(Saved data entries)
------------------------------------------------------------

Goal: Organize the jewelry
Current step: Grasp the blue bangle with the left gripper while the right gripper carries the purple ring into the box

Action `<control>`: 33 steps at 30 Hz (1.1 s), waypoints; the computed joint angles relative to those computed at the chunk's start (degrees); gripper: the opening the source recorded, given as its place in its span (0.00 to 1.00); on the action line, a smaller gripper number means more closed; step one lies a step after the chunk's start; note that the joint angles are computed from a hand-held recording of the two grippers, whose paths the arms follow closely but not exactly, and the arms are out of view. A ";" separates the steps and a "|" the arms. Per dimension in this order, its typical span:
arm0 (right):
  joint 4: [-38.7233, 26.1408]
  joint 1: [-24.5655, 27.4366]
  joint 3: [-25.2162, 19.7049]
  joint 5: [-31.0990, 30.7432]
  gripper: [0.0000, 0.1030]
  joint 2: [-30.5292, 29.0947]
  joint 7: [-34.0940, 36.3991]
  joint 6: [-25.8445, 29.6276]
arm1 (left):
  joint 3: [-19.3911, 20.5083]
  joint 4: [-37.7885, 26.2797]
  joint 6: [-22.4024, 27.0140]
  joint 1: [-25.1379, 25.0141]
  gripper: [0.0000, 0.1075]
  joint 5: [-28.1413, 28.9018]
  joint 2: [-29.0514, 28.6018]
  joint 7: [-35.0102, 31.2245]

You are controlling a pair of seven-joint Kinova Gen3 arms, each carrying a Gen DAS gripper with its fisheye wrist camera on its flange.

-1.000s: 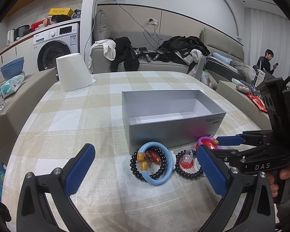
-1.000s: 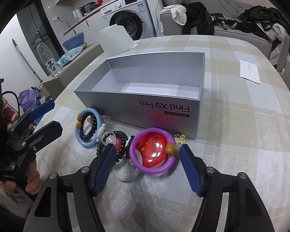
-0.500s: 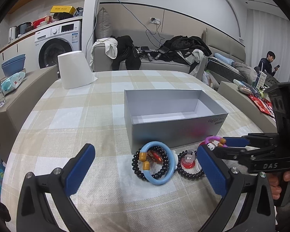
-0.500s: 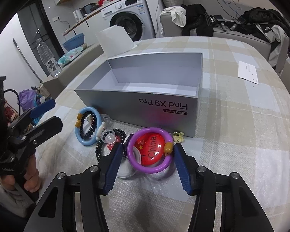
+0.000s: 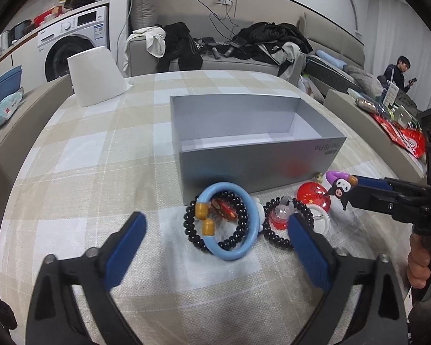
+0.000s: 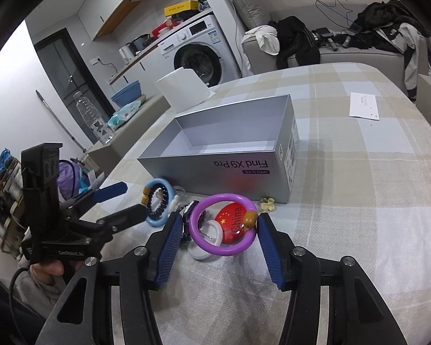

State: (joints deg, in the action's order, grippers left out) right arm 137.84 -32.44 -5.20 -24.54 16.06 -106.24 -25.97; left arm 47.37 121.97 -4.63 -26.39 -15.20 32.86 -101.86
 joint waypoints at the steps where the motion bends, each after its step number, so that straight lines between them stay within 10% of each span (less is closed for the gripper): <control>1: 0.01 0.51 -0.37 0.69 0.51 0.08 -0.56 -0.06 | 0.50 0.07 0.14 -0.45 0.80 -0.33 0.13 -0.18; 18: 0.98 0.85 -0.92 2.33 0.51 0.11 -2.44 -1.29 | 2.91 -0.90 1.25 -3.29 0.08 3.41 1.75 -3.09; 33: 0.84 -0.88 -0.40 -0.28 0.51 -0.25 -0.34 -2.31 | 8.22 3.91 -5.09 -9.69 0.05 -5.58 1.49 2.09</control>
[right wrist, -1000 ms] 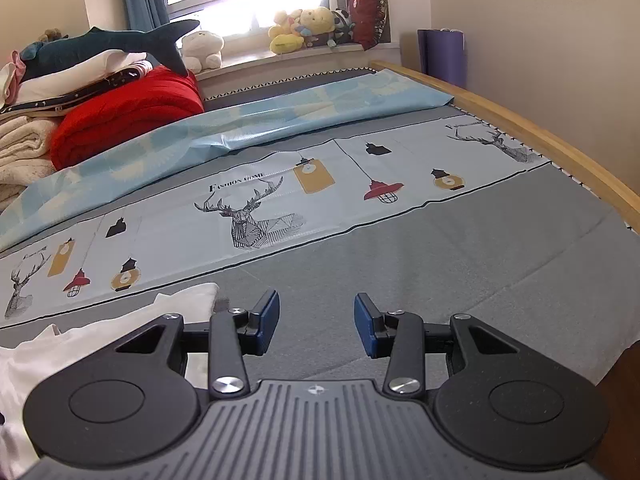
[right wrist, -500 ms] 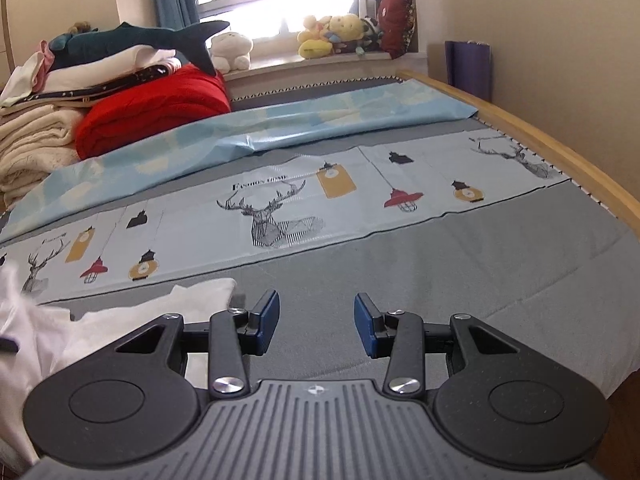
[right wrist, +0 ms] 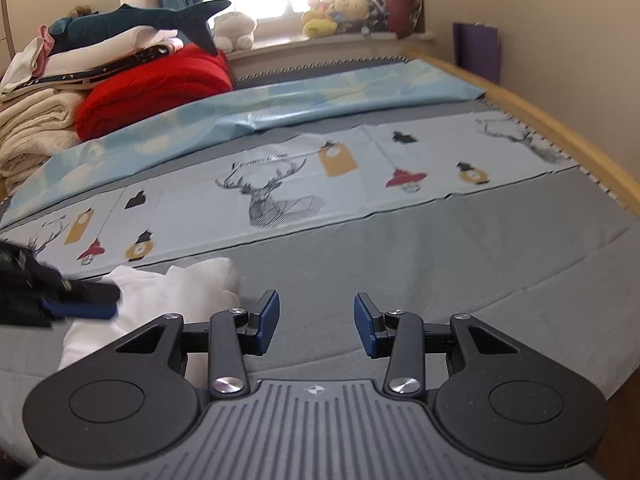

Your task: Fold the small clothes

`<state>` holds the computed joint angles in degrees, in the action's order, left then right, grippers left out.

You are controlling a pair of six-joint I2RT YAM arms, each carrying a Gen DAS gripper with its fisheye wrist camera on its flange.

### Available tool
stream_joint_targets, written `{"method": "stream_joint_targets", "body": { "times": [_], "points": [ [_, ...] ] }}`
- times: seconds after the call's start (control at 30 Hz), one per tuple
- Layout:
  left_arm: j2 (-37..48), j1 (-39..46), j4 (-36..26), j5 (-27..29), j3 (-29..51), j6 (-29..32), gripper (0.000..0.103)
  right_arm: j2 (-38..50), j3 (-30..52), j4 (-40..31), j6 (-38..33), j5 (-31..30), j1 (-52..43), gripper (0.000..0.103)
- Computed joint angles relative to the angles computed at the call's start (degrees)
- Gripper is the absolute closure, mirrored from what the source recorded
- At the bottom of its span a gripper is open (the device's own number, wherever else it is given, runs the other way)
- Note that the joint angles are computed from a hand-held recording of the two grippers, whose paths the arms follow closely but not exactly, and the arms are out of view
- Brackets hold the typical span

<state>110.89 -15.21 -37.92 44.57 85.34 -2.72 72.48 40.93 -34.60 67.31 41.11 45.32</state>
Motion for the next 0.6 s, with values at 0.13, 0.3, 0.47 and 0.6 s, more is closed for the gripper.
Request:
{"method": "stream_joint_targets", "body": {
  "times": [0.13,0.3,0.47,0.6],
  "points": [
    [2.35,2.27,-6.88,-6.21,3.66,7.05,0.075,0.89,-1.48,8.16,-3.88,-9.17,-3.29,0.056],
    [3.85,4.24,-12.93,-11.78,3.71,18.29,0.075,8.82,1.4,14.61,-7.28,-22.11,-6.21,0.056],
    [3.31,4.61,-13.48,-14.22,-0.92,26.55,0.075,16.22,4.8,16.04,-2.85,-28.7,-8.66,0.056],
    [3.86,4.16,-11.59,-18.39,-3.85,29.32,0.075,18.94,4.72,19.6,-0.38,-35.51,-10.13,0.056]
  ]
}}
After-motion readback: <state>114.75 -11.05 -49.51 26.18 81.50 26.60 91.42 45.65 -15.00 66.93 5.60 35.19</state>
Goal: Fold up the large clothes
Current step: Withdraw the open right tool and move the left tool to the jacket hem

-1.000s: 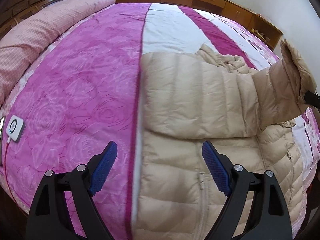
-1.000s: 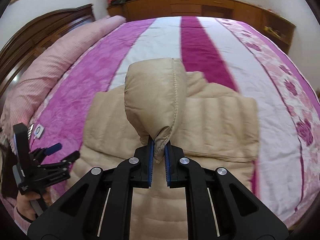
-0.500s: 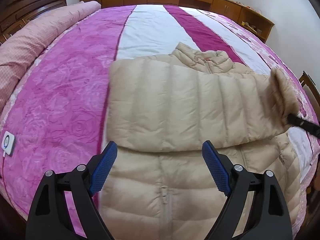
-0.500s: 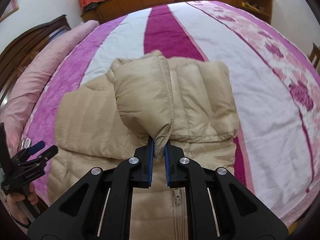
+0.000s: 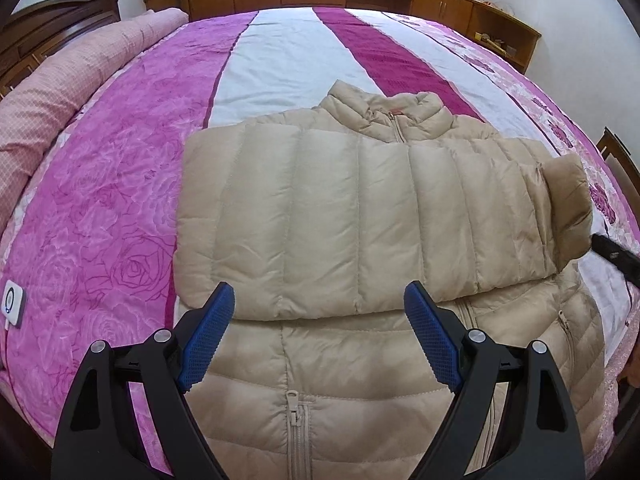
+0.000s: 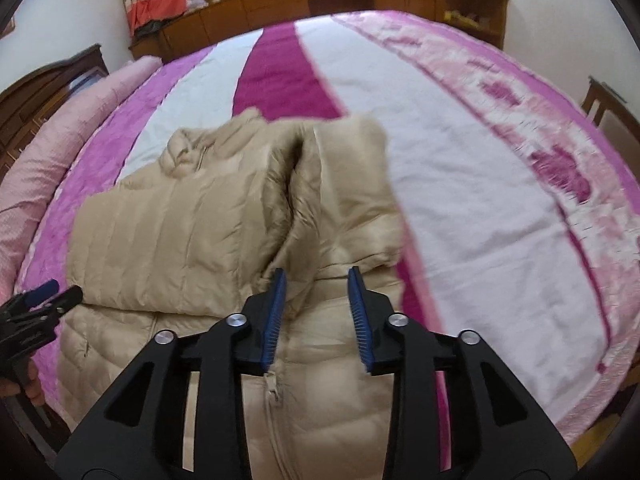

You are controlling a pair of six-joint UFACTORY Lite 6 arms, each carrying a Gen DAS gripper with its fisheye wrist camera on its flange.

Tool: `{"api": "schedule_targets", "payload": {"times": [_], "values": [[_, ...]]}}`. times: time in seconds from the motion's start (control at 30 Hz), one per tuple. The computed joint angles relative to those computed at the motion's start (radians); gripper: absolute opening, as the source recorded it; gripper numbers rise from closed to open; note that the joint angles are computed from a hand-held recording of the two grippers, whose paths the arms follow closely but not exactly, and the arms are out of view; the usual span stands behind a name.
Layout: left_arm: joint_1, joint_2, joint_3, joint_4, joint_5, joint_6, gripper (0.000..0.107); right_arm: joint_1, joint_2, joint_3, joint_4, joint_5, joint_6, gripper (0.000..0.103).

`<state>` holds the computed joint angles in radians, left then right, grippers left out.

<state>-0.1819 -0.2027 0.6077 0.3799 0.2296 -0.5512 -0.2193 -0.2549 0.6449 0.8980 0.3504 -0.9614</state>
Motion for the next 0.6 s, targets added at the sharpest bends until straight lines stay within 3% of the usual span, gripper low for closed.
{"api": "schedule_targets", "payload": {"times": [0.17, 0.33, 0.43, 0.6], "values": [[-0.016, -0.047, -0.036, -0.004, 0.016, -0.011, 0.084, -0.048, -0.101, -0.046, -0.036, 0.090, -0.037, 0.045], [0.019, -0.248, -0.164, -0.098, 0.083, 0.125, 0.084, -0.151, -0.218, -0.179, -0.096, 0.138, -0.122, 0.052], [0.046, -0.405, -0.259, -0.032, 0.151, 0.075, 0.084, -0.229, -0.284, -0.265, -0.116, 0.157, -0.193, 0.052], [0.195, -0.631, -0.372, -0.280, 0.269, 0.390, 0.084, -0.429, -0.372, -0.387, -0.131, 0.234, -0.354, 0.059]]}}
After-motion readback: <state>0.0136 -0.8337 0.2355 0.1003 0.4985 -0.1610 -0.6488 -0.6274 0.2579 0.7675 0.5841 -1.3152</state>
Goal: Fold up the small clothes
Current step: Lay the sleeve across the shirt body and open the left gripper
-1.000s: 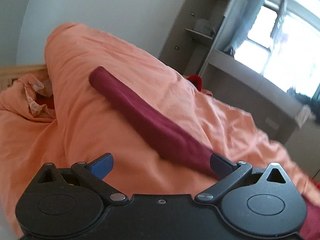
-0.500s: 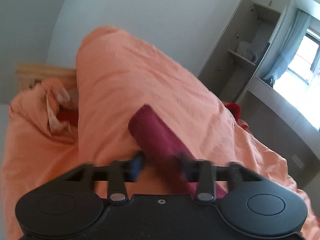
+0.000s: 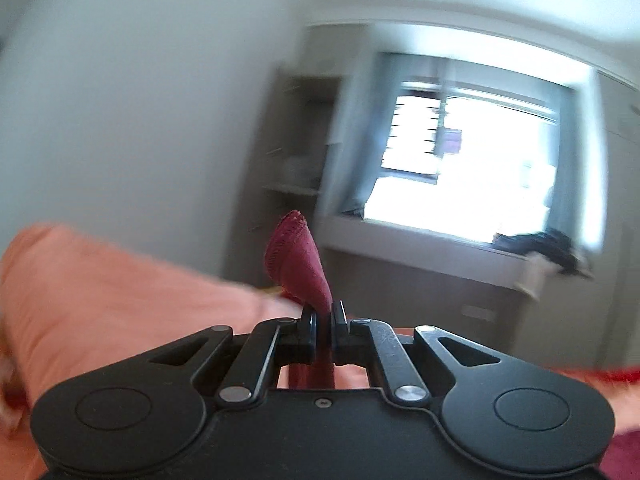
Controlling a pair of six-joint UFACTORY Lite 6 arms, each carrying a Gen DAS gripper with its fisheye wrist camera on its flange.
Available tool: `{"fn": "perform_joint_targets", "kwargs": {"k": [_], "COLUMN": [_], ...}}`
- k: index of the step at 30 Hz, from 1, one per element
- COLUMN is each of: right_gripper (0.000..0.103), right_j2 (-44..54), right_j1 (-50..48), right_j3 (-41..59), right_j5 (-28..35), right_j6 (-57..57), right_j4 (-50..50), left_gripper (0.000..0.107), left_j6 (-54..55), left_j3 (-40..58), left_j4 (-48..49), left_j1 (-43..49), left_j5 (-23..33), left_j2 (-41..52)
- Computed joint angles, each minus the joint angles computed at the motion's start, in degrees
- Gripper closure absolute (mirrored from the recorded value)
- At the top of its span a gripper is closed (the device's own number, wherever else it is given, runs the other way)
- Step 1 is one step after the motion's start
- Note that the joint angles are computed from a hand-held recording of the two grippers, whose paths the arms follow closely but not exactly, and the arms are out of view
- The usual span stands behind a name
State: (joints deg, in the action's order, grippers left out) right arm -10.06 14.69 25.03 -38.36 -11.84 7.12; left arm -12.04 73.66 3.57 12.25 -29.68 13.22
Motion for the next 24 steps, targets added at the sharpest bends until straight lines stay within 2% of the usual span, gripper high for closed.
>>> {"fn": "perform_joint_targets", "kwargs": {"k": [3, 8, 12, 18, 21, 24], "right_gripper": [0.000, 0.000, 0.000, 0.000, 0.000, 0.000], "right_j2": [-1.99, -5.81, -7.77, -9.81, -10.14, -9.49], "right_j1": [-0.08, -1.15, -2.77, -6.80, -9.35, -11.84], "right_j3": [-0.69, -2.20, -2.62, -3.25, -3.24, -2.73], "right_j5": [0.51, 1.50, 2.39, 3.72, 4.38, 4.58], "right_j6": [0.59, 3.57, 6.52, 12.13, 17.83, 24.24], "right_j4": [-0.55, -2.63, -4.48, -8.66, -12.89, -18.28], "left_gripper": [0.101, 0.101, 0.100, 0.100, 0.099, 0.093], "left_j6": [6.93, 20.45, 25.23, 19.82, 16.09, 14.78], "left_j3": [-1.30, -5.31, -7.74, -10.49, -10.68, -14.68], "left_j4": [-2.87, -14.35, -19.67, -16.08, -11.90, -9.16], "left_j1": [-7.23, -21.43, -32.69, -42.32, -43.17, -43.37], "left_j5": [1.59, 1.02, 0.14, -0.94, -0.58, -1.45], "left_j2": [-3.99, -7.55, -5.53, 1.99, 6.98, 8.34]}}
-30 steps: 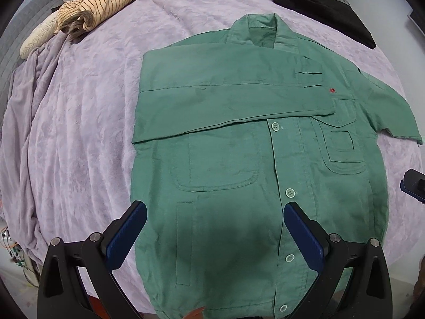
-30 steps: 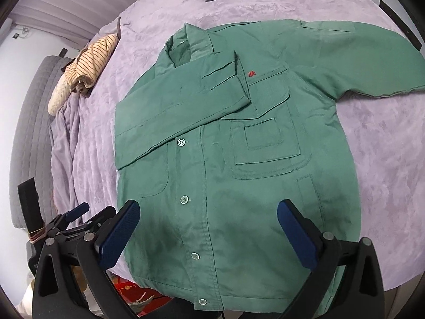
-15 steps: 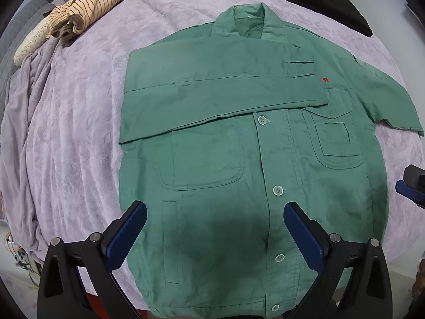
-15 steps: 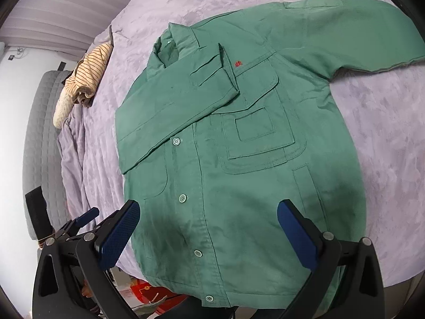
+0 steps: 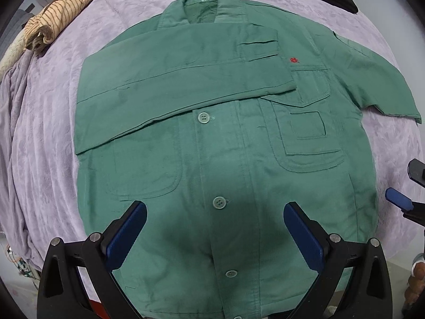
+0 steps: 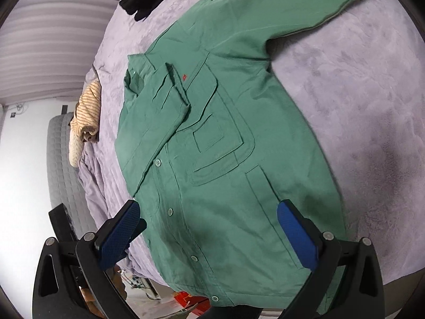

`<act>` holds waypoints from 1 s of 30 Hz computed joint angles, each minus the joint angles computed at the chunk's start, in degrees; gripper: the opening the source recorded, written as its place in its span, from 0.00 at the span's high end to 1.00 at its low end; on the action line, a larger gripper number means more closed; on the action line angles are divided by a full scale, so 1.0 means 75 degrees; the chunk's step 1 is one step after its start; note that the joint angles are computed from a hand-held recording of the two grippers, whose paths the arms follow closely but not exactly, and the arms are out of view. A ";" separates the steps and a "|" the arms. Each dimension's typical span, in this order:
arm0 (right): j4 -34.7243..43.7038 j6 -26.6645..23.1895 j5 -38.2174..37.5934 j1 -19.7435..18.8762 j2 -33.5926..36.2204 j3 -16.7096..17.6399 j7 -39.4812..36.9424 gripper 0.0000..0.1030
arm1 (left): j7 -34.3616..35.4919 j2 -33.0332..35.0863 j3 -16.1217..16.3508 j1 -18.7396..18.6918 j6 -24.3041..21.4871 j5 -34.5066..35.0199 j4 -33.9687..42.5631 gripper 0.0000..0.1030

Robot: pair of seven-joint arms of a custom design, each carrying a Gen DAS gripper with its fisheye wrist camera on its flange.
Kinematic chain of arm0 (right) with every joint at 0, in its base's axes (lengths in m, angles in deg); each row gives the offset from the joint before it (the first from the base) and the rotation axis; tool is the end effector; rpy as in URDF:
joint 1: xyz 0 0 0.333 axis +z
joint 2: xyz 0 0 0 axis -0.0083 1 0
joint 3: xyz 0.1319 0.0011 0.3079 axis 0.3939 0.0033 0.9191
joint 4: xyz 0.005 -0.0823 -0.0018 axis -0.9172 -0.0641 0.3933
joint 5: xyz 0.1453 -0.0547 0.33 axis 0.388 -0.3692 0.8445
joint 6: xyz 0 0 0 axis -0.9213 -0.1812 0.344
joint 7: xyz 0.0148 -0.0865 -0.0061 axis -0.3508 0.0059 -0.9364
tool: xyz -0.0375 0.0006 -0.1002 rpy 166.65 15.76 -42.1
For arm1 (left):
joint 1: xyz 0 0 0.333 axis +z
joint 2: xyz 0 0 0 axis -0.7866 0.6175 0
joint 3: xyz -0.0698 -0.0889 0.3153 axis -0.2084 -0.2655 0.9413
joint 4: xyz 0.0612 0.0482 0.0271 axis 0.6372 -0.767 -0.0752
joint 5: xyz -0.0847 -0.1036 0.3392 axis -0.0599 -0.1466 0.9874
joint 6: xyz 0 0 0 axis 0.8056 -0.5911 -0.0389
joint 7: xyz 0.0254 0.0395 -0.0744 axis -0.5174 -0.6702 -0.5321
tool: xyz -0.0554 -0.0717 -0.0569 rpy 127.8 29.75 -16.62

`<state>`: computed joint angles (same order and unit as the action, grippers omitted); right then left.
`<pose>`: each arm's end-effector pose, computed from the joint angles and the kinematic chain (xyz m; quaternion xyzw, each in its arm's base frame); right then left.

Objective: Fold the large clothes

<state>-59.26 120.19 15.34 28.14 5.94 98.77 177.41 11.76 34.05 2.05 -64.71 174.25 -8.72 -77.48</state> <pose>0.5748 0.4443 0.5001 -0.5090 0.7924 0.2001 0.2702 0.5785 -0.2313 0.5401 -0.6865 0.7256 -0.0302 0.0369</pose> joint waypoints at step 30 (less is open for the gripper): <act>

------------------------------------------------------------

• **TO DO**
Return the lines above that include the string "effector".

• **ANSWER SPACE**
Kinematic chain of arm0 (right) with every joint at 0, in its base's axes (lengths in m, angles in deg); each row gives the offset from the joint before it (the first from the base) and the rotation axis; tool is the end effector; rpy as in URDF:
`<pose>`: each arm's end-effector pose, computed from the joint angles and the kinematic chain (xyz m; quaternion xyzw, each in its arm's base frame); right then left.

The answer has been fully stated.